DESCRIPTION OF THE TASK ▸
Extract every line below that contains the word "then".
====== SUPPLIED INFORMATION ======
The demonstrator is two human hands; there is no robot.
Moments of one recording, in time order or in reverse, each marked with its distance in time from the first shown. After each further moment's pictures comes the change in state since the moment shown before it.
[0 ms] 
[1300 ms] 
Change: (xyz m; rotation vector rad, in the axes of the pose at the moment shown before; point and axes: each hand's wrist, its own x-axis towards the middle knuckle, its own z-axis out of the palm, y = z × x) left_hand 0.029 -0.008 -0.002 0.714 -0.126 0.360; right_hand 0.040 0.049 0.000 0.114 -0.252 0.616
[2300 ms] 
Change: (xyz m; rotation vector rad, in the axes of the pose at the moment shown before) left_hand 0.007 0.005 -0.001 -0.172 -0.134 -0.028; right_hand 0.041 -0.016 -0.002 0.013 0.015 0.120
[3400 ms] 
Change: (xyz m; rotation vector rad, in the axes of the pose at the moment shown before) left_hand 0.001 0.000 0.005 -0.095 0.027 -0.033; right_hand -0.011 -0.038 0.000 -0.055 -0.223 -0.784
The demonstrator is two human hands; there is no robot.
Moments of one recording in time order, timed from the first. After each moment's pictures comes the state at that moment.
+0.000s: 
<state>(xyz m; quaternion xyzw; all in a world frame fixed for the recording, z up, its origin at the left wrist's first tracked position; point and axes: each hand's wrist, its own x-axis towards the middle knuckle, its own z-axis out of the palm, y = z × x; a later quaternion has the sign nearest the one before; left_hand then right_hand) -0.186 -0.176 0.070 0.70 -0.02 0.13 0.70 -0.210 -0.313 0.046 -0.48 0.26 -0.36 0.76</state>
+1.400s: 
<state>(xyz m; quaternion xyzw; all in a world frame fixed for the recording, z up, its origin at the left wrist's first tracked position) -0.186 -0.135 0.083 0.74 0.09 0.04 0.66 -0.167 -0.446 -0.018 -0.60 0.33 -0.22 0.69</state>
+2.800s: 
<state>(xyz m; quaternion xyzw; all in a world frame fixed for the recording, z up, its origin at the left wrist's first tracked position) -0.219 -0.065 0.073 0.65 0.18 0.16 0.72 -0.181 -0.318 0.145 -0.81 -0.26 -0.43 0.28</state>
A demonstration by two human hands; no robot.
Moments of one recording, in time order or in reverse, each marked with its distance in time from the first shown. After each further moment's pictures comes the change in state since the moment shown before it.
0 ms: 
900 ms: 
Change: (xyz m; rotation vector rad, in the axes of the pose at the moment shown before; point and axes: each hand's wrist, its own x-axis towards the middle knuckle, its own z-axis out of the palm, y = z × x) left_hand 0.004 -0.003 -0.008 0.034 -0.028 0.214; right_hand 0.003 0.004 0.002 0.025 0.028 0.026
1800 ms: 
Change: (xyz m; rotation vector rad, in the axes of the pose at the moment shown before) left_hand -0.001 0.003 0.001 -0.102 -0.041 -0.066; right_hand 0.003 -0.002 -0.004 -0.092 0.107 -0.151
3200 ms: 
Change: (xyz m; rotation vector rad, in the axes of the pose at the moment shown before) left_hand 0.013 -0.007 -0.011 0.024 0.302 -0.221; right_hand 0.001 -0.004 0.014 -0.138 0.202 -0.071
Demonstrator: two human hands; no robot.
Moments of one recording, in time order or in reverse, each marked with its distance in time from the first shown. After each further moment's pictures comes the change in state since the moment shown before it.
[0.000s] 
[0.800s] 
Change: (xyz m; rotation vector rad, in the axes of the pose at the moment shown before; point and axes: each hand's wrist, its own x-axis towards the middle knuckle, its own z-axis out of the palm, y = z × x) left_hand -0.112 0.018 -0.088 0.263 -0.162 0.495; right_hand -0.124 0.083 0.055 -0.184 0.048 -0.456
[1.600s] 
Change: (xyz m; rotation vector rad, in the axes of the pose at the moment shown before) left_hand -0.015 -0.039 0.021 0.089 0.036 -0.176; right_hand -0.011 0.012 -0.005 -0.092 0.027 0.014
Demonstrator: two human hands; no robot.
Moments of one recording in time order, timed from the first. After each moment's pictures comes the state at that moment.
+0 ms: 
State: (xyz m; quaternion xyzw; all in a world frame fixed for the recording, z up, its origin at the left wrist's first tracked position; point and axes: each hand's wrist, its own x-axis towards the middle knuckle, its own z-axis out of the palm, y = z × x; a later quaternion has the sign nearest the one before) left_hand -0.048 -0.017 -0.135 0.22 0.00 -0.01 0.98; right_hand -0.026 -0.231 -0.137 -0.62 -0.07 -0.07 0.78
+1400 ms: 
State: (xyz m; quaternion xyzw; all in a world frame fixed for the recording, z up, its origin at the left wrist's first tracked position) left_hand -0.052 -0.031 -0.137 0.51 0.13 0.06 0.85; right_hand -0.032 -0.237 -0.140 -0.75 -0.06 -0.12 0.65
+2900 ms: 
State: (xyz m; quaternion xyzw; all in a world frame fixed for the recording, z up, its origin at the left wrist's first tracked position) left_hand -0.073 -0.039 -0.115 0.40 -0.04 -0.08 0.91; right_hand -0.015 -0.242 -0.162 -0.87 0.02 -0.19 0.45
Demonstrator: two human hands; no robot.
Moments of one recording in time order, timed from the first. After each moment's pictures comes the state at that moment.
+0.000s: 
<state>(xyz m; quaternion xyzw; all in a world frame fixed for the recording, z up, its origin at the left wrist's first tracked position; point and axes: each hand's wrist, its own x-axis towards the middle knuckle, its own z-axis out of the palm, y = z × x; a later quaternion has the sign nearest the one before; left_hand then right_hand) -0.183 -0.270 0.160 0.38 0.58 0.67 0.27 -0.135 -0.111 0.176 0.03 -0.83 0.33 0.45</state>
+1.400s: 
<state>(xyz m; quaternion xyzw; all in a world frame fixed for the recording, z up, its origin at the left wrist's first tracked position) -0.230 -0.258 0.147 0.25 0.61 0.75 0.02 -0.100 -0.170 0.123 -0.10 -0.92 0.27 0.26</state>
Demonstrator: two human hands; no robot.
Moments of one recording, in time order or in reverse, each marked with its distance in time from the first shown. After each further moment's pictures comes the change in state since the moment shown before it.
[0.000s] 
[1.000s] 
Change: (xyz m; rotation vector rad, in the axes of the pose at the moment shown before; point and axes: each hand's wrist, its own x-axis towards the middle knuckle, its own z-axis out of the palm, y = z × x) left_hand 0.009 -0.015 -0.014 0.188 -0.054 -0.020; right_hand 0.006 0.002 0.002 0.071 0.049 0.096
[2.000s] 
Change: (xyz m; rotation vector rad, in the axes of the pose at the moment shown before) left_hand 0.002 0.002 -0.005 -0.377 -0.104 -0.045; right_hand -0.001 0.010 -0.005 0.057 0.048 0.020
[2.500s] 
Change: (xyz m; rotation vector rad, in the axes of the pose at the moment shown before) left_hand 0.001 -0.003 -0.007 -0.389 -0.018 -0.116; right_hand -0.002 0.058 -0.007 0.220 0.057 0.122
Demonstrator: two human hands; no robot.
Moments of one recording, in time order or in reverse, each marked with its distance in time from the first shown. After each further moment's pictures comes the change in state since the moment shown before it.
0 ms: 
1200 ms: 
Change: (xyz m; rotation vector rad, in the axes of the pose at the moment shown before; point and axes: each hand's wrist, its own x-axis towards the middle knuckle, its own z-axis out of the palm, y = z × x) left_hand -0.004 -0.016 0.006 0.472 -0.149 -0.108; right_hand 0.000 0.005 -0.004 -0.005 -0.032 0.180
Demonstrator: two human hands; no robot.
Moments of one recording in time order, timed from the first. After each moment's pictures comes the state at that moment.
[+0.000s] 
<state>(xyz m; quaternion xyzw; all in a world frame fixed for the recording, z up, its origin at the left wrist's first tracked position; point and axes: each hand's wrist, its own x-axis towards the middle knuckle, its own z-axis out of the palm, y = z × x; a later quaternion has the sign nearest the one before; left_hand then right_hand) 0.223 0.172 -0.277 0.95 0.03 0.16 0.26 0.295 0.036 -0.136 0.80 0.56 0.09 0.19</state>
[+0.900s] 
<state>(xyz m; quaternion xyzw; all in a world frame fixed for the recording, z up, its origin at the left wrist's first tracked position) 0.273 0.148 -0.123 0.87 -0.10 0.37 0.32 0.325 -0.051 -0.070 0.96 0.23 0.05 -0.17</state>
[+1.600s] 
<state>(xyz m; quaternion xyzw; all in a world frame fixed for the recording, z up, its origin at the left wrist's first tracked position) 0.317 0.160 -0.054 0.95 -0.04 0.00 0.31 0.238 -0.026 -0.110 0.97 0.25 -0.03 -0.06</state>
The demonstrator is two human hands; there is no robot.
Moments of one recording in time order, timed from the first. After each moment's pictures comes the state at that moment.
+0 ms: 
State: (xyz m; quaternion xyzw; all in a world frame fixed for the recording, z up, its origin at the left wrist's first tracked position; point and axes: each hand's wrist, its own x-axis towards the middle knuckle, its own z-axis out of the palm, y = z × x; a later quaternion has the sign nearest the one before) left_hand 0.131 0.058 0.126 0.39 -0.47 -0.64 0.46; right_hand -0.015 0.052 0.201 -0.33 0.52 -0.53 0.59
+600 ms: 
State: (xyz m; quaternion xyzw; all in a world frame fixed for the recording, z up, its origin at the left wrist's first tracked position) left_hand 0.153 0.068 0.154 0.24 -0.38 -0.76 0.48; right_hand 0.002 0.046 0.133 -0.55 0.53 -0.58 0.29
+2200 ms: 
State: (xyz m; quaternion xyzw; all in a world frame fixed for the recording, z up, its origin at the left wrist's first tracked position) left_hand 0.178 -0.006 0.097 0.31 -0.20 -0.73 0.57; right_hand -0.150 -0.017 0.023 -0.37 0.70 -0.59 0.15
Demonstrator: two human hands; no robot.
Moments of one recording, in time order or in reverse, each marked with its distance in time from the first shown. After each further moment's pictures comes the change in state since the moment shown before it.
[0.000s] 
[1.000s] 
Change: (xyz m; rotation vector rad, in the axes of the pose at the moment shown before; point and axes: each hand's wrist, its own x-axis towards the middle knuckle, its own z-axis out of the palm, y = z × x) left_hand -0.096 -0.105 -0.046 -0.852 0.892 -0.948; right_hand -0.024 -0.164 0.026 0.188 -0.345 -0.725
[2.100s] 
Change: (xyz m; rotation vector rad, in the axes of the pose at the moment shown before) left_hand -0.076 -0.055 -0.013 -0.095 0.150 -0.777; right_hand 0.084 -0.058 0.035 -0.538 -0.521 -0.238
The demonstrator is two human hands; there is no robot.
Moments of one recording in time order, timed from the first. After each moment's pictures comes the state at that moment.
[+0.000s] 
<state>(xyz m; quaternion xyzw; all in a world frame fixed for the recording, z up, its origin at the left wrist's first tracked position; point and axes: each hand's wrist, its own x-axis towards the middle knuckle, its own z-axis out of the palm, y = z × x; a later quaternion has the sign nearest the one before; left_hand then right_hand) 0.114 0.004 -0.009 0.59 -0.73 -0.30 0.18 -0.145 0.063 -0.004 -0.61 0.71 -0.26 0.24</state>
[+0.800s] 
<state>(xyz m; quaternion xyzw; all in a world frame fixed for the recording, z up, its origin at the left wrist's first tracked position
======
THE COMPLETED TASK ▸
<state>(xyz m; quaternion xyzw; all in a world frame fixed for the recording, z up, its origin at the left wrist's first tracked position; point and axes: each hand's wrist, its own x-axis towards the middle knuckle, its own z-axis out of the palm, y = z × x; a later quaternion has the sign nearest the one before; left_hand then right_hand) -0.186 -0.176 0.070 0.70 -0.02 0.13 0.70 -0.210 -0.313 0.046 -0.48 0.26 -0.36 0.76</state>
<state>(xyz m; quaternion xyzw; all in a world frame fixed for the recording, z up, its origin at the left wrist's first tracked position; point and axes: each hand's wrist, its own x-axis towards the middle knuckle, its own z-axis out of the palm, y = z × x; a later quaternion has the sign nearest the one before; left_hand then right_hand) -0.183 -0.270 0.160 0.38 0.58 0.67 0.27 -0.135 -0.111 0.176 0.03 -0.83 0.33 0.45</state>
<state>(xyz m; quaternion xyzw; all in a world frame fixed for the recording, z up, its origin at the left wrist's first tracked position; point and axes: each hand's wrist, its own x-axis towards the middle knuckle, its own z-axis out of the palm, y = z × x; a later quaternion has the sign nearest the one before; left_hand then right_hand) 0.223 0.172 -0.277 0.95 0.03 0.16 0.26 0.295 0.036 -0.136 0.80 0.56 0.09 0.19</state>
<state>(xyz m; quaternion xyzw; all in a world frame fixed for the recording, z up, its origin at the left wrist's first tracked position; point and axes: each hand's wrist, its own x-axis towards the middle knuckle, its own z-axis out of the palm, y = z × x; a later quaternion has the sign nearest the one before; left_hand then right_hand) 0.114 0.004 -0.009 0.59 -0.73 -0.30 0.18 -0.145 0.063 -0.004 -0.61 0.71 -0.26 0.24</state>

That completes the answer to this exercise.